When one high-pressure drum water feed valve 28 is installed only at the outlet of the high-pressure coal economizer 11 as in the prior art, as shown in FIG. 2 under a low load, a very large differential pressure K is applied to the high-pressure drum water feed valve. However, there is a problem that the life of the high-pressure drum water supply valve 28 is shortened and noise is increased due to the generation of erosion of the high-pressure drum water supply valve 28. On the other hand, in the embodiment of the present invention, as shown in FIG. 1, the inlet control valve 38 is also installed in the high pressure water supply pipe 23 of the high pressure economizer 11, and the feedwater temperature at the outlet of the high pressure economizer 11 is detected. By controlling the operating pressure of the high-pressure economizer 11 (curve I in FIG. 2) detected by the vessel 40 to be equal to or higher than the saturation pressure (curve H in FIG. 2) at which steam is not generated in the high-pressure economizer 11, As shown in FIG. 2, the high pressure drum water supply valve 28 and the inlet control valve 38 share and reduce the differential pressure L of the drum water supply valve 28.
This eliminates the problems of erosion and noise.

FIG. 3 shows another embodiment of FIG. 1. In FIG. 1, the high pressure water supply pipe 23 is provided with an inlet control valve 38, but in FIG. 3, it is a high pressure drum water supply pipe. 24 is provided with an outlet control valve 42 so that the differential pressures L and M in FIG. 2 are shared by the high-pressure drum water feed valve 28 and the outlet control valve 42, and other explanations are the same as those in FIG. ..
The effect of the embodiment shown in FIG. 3 is that it is not necessary to control the outlet feed water temperature of the high-pressure economizer 11, and the high-pressure economizer 11 does not generate steam at a saturated high pressure (curve H or higher in FIG. 2).
It can be maintained at.

[0017]

According to the present invention, the generation of steam in the economizer can be prevented, the differential pressure of the valve can be reduced, and erosion and noise can be prevented.

[Brief description of drawings]

FIG. 1 is a system diagram of essential parts of an exhaust heat recovery boiler according to an embodiment of the present invention.

FIG. 2 is a characteristic curve diagram showing pressure and feed water temperature on the vertical axis and gas turbine load on the horizontal axis.

FIG. 3 is a system diagram of main parts of an exhaust heat recovery boiler showing another embodiment.

FIG. 4 is a schematic system diagram of a combined gas turbine plant.

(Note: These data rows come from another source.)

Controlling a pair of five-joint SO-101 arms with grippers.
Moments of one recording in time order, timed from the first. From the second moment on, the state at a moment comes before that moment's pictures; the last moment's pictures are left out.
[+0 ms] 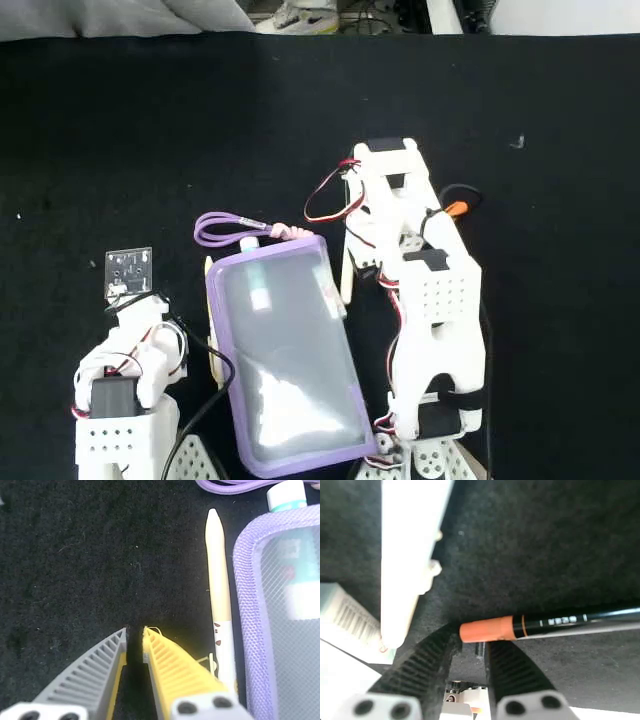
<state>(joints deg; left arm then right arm) -8.8 -104.3 96.0 72.8 1.5 -8.1 47.1 -14.8 99.6 8.7</state>
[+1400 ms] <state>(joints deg) -8.8 -104.3 96.0 72.8 1.5 -5.5 47.1 -14.4 99.6 8.7</state>
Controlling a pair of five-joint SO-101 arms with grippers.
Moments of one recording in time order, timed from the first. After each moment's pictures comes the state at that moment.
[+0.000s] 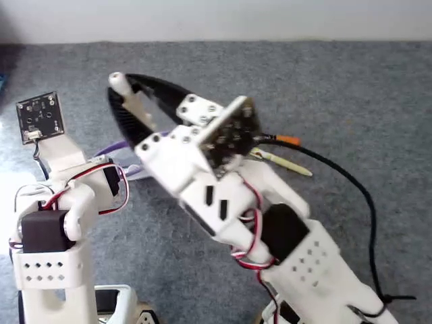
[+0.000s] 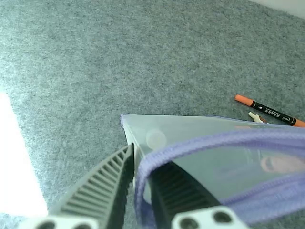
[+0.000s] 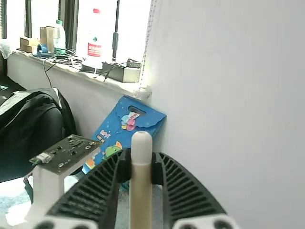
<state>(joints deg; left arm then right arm) -6.8 -49.8 28.5 83.6 18.9 -49.2 -37.0 14.8 21.3 4.9</state>
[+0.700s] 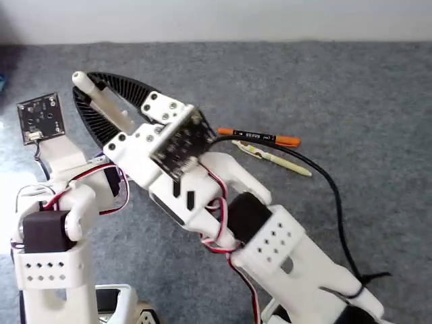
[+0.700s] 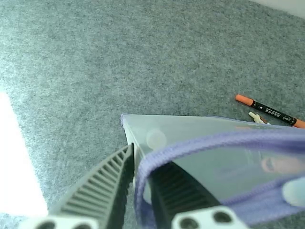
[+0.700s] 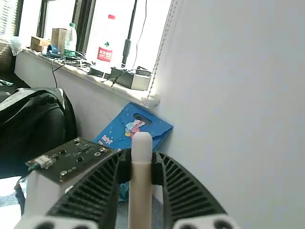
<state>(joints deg) -6.8 -49.8 28.9 83.3 18.9 -52.0 -28.5 14.9 10.2 10.3</state>
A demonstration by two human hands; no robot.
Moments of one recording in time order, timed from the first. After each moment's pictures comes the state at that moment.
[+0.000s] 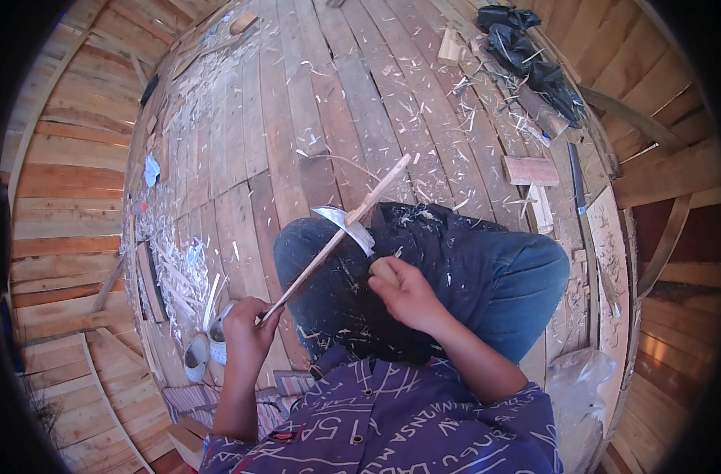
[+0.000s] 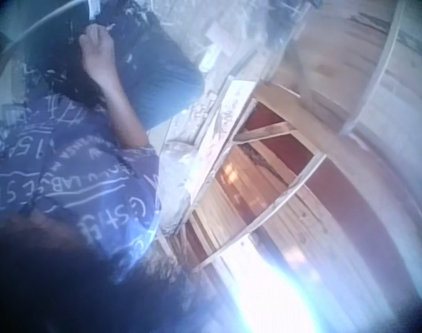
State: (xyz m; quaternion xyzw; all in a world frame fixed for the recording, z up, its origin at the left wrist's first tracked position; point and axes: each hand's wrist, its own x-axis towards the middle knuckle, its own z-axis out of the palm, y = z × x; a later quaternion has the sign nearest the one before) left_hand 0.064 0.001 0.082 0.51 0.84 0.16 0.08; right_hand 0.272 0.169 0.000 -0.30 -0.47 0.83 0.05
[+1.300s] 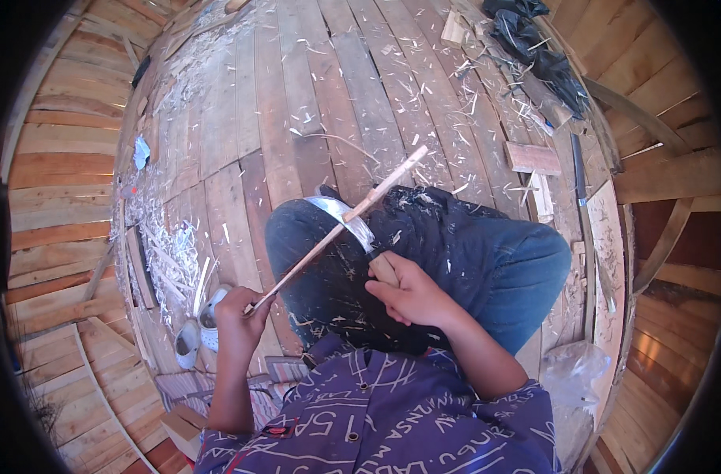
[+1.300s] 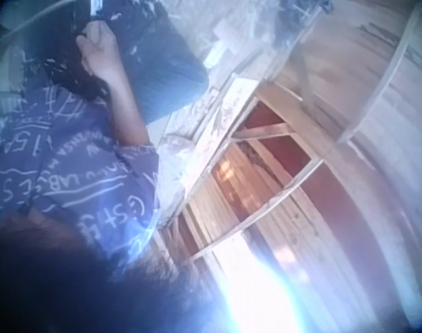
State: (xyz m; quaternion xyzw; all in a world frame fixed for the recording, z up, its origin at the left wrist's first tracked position) left_hand 0.059 -0.010 0.063 0.49 0.83 0.24 0.09; right_hand 0.279 0.178 0.005 -0.28 -0.46 0.84 -0.01
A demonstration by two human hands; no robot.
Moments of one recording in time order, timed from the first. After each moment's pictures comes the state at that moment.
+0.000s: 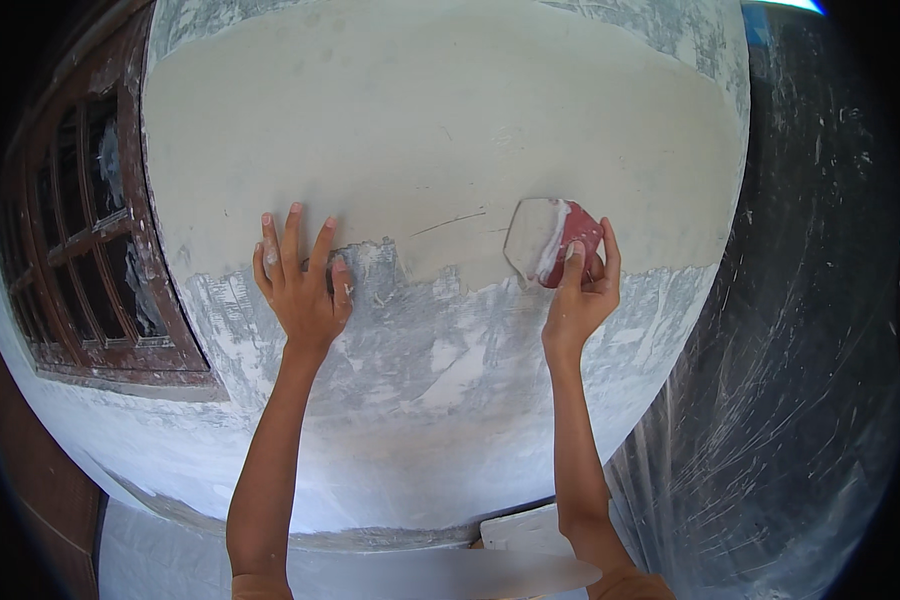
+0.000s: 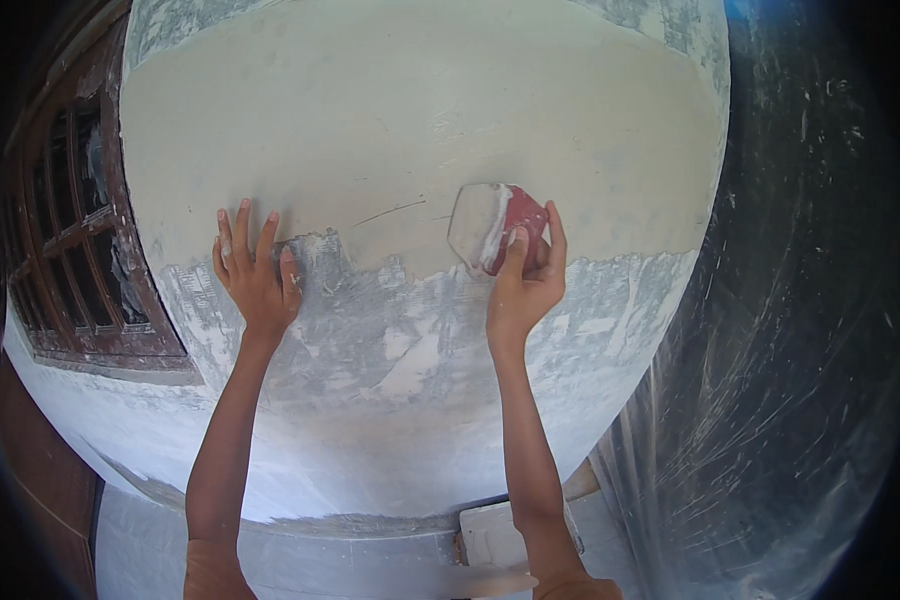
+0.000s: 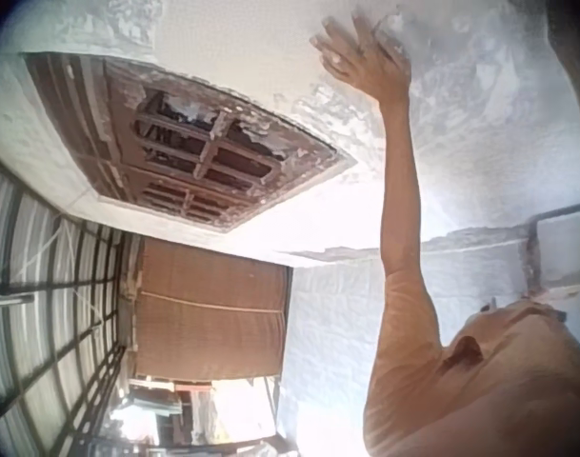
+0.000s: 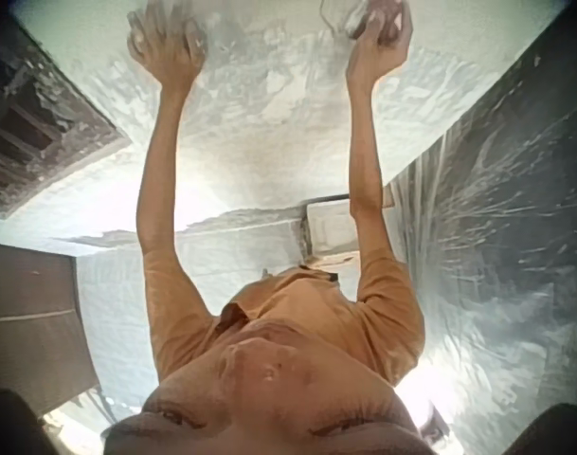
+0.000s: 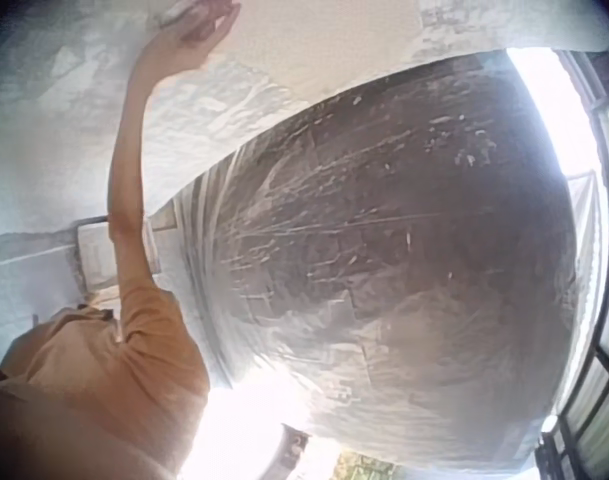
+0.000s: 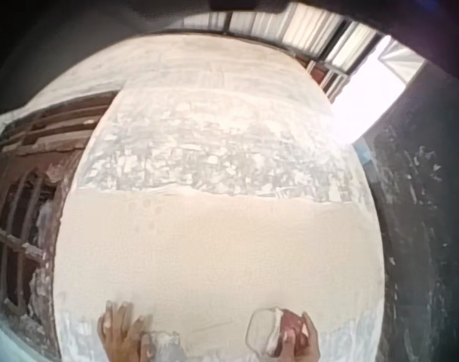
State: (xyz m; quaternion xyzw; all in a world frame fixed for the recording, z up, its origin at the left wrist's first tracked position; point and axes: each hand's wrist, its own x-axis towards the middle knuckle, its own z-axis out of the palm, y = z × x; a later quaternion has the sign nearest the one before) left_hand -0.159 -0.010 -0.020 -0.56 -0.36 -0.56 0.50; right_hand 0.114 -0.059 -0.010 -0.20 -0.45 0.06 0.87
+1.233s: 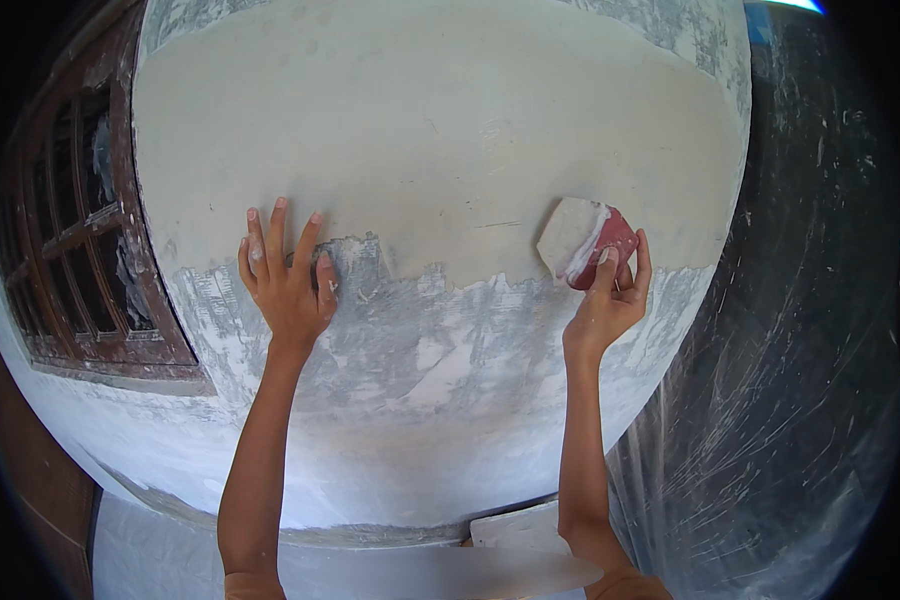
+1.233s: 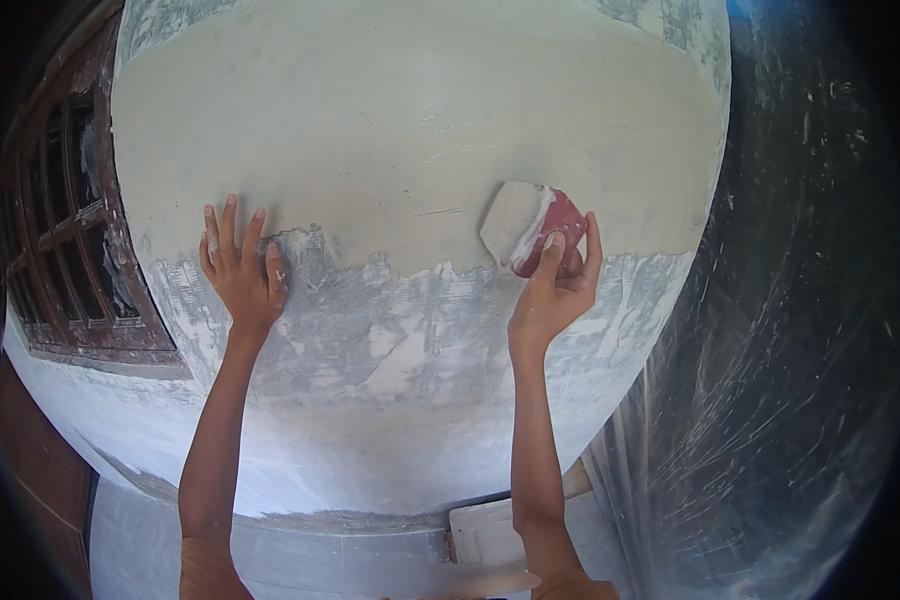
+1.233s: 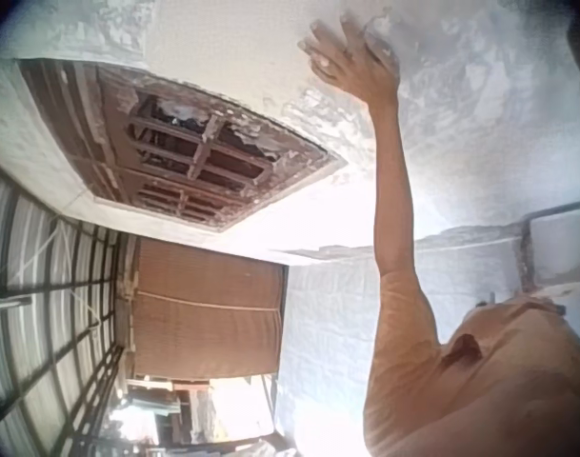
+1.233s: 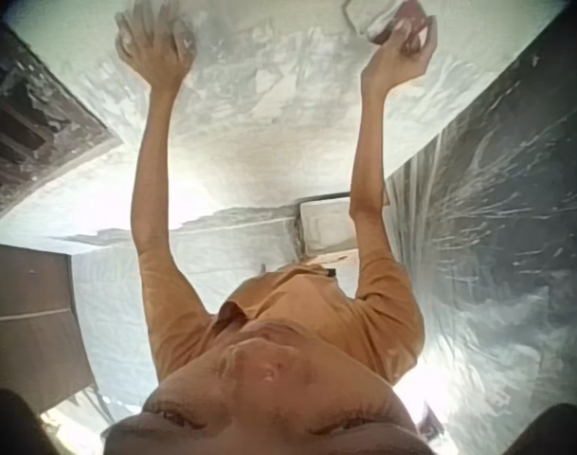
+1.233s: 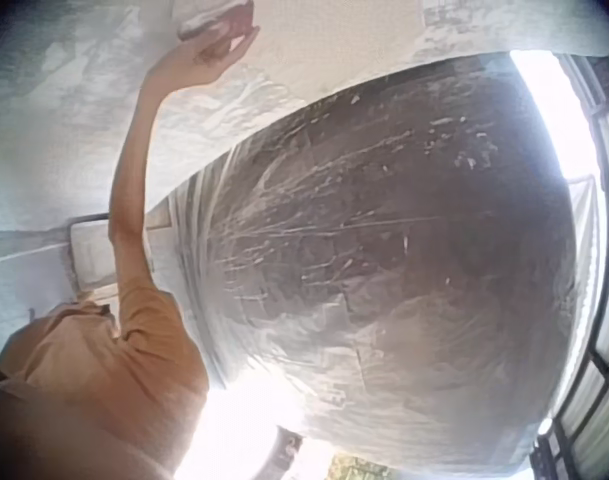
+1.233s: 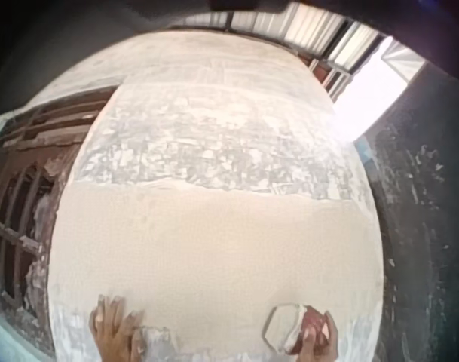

FIG. 5 is a characteristic curve diagram in which the vertical axis represents exhaust gas amount and exhaust gas temperature, and the horizontal axis represents gas turbine load.

[Explanation of symbols]

 7 Low pressure economizer 9 Low pressure drum 11 High pressure economizer 13 High pressure drum 17 Water supply pipe 18 Low pressure drum water supply pipe 23 High pressure water supply pipe 24 High pressure drum water supply pipe 28 High pressure drum water supply valve 29 Low pressure drum water supply valve 38 Inlet control valve 42 Outlet adjustment valve

Claims (1)

Claims: 1. A water supply pipe is connected to the inlet of the economizer, the outlet of the economizer is connected to the drum by a drum water pipe, and the drum water valve of the drum water pipe is used for the economizer. An exhaust heat recovery boiler, wherein at least one of the water supply pipe and the drum water supply pipe is provided with a control valve for adjusting the pressure of the economizer.